Icons on the Asphalt: When the Pros Come to Play
Over the years, Hoopfest has drawn some of basketball’s most recognizable names, adding star power to a tournament already rich with local pride. In 2017, NBA superstar Kevin Durant made an unannounced appearance at Nike Center Court, joining a 3-on-3 exhibition and surprising fans during the launch of his KD10 shoe. Two years later, Gonzaga standouts Rui Hachimura, Corey Kispert, and Josh Perkins returned to Spokane as celebrity judges for the dunk contest, a crowd-favorite event that continues to draw thousands.
Local legends are also woven deep into the fabric of the weekend. Spokane native and NBA all-time assists leader John Stockton is frequently spotted enjoying the action from the baseline, alongside fellow Gonzaga icon Adam Morrison, who came up through the ranks as a childhood youth champion before staying involved as an adult supporter. Over the years, the tournament has seen appearances from legends like Kareem Abdul-Jabbar, Klay Thompson, Isaiah Thomas, Brandon Roy, Jamal Crawford, and Nate Robinson, alongside Zag alumni Kelly Olynyk, Domantas Sabonis, Drew Timme, and Andrew Nembhard.
More Than a Game: Hoopfest’s Slam Dunk for Spokane
While the athletic feats and buzzer-beaters dominate the headlines, Hoopfest’s true legacy goes beyond the downtown streets. Since 1990, the Spokane Hoopfest Association has donated more than $1.6 million to area charities, including Special Olympics, youth sports programs, and a court construction and renovation program that has built or refurbished over 27 outdoor basketball courts in local neighborhoods. That means long after the last weekend of June, kids are still playing on Hoopfest-funded asphalt—the gift that just keeps on dribbling.
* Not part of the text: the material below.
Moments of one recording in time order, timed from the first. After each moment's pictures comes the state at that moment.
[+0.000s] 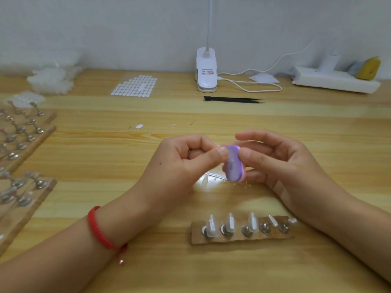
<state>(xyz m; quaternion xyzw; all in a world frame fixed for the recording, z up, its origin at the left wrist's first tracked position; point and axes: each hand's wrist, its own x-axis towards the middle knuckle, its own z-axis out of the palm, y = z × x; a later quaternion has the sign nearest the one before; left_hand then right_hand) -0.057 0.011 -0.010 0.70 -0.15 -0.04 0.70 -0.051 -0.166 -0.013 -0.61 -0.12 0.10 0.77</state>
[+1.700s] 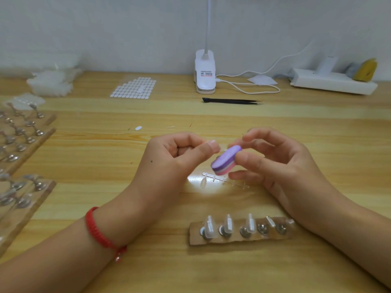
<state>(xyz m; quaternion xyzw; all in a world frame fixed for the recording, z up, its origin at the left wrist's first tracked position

In 2003, Hoopfest received the Agora Award for Business Excellence, with judges noting that no other event in Spokane brings together people of such varied backgrounds for a shared purpose. That purpose, they emphasized, extends far beyond basketball. It is about cheering for one another, competing with integrity, and celebrating the community that makes the event possible. Hoopfest embodies that spirit each year, drawing families, parasport athletes, weekend warriors, and lifelong competitors into the same shared space. Hoopfest also secured a landmark partnership with MultiCare Inland Northwest in 2019, when they contributed $1 million to the association. That donation funded a new basketball complex and Hall of Fame in Riverfront Park, and also made MultiCare the exclusive 10-year sponsor of Hooptown USA.Today, annual participation exceeds 6,000 teams, 25,000 players, and 250,000 fans. To add some perspective to the scoreboard, the second-largest 3-on-3 tournament in the United States is believed to have no more than 1,500 participating teams. What follows from that kind of momentum is a legacy far bigger than the brackets, a vibrant reminder that the best kind of magic happens when a community refuses to stop playing.